▼▼▼

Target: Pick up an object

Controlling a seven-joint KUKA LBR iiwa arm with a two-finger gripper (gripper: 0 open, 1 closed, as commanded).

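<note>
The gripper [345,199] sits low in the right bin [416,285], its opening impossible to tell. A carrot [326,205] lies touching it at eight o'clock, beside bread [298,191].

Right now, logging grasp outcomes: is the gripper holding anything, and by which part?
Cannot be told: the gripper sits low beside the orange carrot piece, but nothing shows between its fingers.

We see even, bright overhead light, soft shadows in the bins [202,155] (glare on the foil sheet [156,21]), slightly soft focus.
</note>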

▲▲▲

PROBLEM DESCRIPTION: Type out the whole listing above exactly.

SOLUTION BELOW:
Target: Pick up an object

Controlling a seven-joint KUKA LBR iiwa arm with a two-finger gripper (gripper: 0 open, 1 closed, as commanded).

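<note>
The gripper [345,199] sits low in the right bin [416,285], its opening impossible to tell. A carrot [326,205] lies touching it at eight o'clock, beside bread [298,191].

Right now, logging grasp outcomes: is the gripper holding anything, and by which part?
Cannot be told: the gripper sits low beside the orange carrot piece, but nothing shows between its fingers.

We see even, bright overhead light, soft shadows in the bins [202,155] (glare on the foil sheet [156,21]), slightly soft focus.
</note>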

For this exercise, the work is now complete.